Audience
- Company type: Subsidiary
- Industry: Semiconductors
- Founded: 2000
- Founder: Dr. Lloyd Watts
- Headquarters: United States
- Key people: Peter Santos, President & CEO
- Parent: Knowles Corporation
- Website: Audience.com

= Audience (company) =

Audio Processing Company

Audience was an American mobile voice and audio-processing company based in Mountain View, California, and was one of the 34 founding members of The Open Handset Alliance. The company went public in May 2012 on the NASDAQ exchange under the symbol ADNC. They specialized in improving voice clarity and noise suppression for a broad range of consumer products, including cellular phones, mobile devices and PCs. They were bought by Knowles for $130 Million in 3Q15 who changed its name to Knowles Intelligent Audio.

Audience was the first company to have reverse-engineered the human hearing system and model its processes onto a chip, enabling computers and mobile devices to use the same kind of “auditory intelligence” that humans employ. By using this technology in conjunction with two or more microphones, background noise is suppressed, improving the quality of the remaining voice and reducing distraction for the listener. This technology mimics the “cocktail party effect”.

In 2010, Audience partnered with HTC to integrate its noise suppression technology into the Google Nexus One smartphone. The next year AT&T introduced eight different handsets powered by Audience's earSmart technology including the Samsung Galaxy S III Skyrocket and the HTC Vivid.

In 2013, Audience unveiled its combination voice processor and audio codec

==Background==
The company's technology has shipped in more than 140 devices including the Nexus One, Samsung Galaxy S, Galaxy S 4, Galaxy Note, the iPhone4 and 4S, and the LG G2. Audience also works with other mobile phone manufacturers such as Huawei, Google, HTC, Sharp, Pantech, ZTE and others. In 2010, the company announced a collaboration with AT&T to deliver its advanced voice capabilities to AT&T devices and is engaged with multiple operators around the world. Most recently the company announced its first design implementation in the PC space with the Dell Vostro 5460.

==Products ==

Audience had two lines of processors, Advanced Voice and Smart Sound, both branded as "earSmart." Advanced Voice processors come in a variety of models, the eS110 (supports 1 microphone), eS305 and eS310 (supports 2 microphones) and the company's latest generation eS325 (supports 3 microphones), which was announced at Mobile World Congress 2013.

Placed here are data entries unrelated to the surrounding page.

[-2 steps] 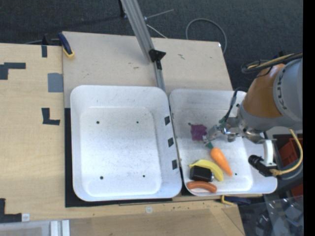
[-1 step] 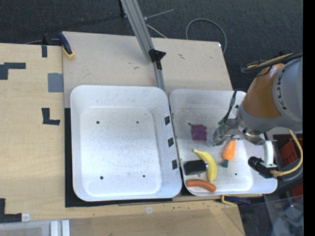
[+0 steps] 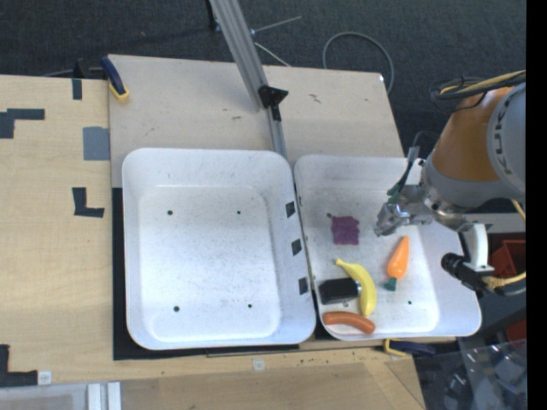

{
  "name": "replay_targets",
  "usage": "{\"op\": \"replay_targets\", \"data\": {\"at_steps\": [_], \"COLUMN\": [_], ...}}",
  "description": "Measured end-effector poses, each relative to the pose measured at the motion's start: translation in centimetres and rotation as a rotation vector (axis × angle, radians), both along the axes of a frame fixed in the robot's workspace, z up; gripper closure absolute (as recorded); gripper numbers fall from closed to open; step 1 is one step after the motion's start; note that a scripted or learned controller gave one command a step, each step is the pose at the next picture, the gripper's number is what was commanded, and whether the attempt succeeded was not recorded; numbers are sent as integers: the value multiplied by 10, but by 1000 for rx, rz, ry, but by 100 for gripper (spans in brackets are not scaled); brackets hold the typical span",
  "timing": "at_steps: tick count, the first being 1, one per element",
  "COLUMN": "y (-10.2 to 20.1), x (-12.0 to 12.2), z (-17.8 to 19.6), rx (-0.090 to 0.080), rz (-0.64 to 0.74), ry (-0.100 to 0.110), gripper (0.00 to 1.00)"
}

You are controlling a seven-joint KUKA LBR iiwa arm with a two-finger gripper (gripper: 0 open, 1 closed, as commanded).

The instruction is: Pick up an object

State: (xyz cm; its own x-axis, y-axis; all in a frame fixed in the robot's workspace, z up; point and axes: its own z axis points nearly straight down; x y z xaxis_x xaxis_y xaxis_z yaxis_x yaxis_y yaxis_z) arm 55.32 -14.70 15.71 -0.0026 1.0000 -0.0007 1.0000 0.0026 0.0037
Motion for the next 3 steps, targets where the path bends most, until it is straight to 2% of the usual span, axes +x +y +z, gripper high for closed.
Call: {"op": "replay_targets", "data": {"at_steps": [1,2,3], "y": [7,7,61], "x": [-7,-6,3], "z": [53,62,70], "rx": [0,1,2], "rz": [-1,-1,4], "ry": [0,4,4], "gripper": [100,100,100]}}
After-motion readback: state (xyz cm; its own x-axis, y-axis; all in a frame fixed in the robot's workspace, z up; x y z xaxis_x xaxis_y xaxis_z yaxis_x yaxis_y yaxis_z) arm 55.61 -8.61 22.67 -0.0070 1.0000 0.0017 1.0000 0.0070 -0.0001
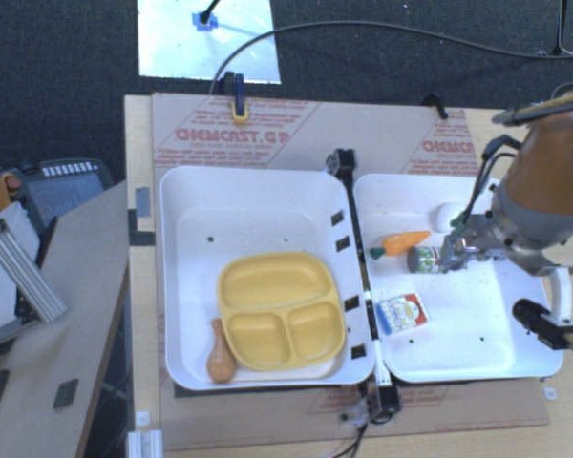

Smart Sound processors combined the Advanced Voice processor feature set (HD call quality, wideband noise suppression, bandwidth expansion, acoustic echo cancelation, and improved performance for Automatic Speech Recognition) with a stereo audio codec. The company introduced its Smart Sound processor category at Consumer Electronics Show 2013 with the launch of the eS515. The eS515 has three-microphone noise suppression, improved ASR (assisted speech recognition), and other features. Later that year, the company announced a similar product, eS325.

==Technology==

The company's technology was built around the foundation of Computational Auditory Scene Analysis (CASA) -- a field of study that builds on the concept of Auditory Scene Analysis (ASA), a term first coined by psychologist Albert Bregman. ASA enables humans to accurately group sounds—even when composed of multiple frequencies, as in music, or when heard simultaneously –- and avoid blending "sources." As a result, ASA allows the listener to correctly distinguish and identify a sound of interest, like a voice, from other noise sources.

CASA attempts to recreate sound source separation in the same manner as human hearing, but in machines. Using the principles of CASA, Audience's earSmart processors act like a human cochlea and group different sounds, based on a diverse list of cues such as pitch, onset/offset time, spatial location and harmonicity. These simultaneous sounds are evaluated and grouped by source. In doing this, the microphones of a mobile device, together with Audience's proprietary "Fast Cochlea Transform" technology, can identify and group sounds which are classified as noise, remove or at least reduce them, and leave the remaining clear voice signal intact.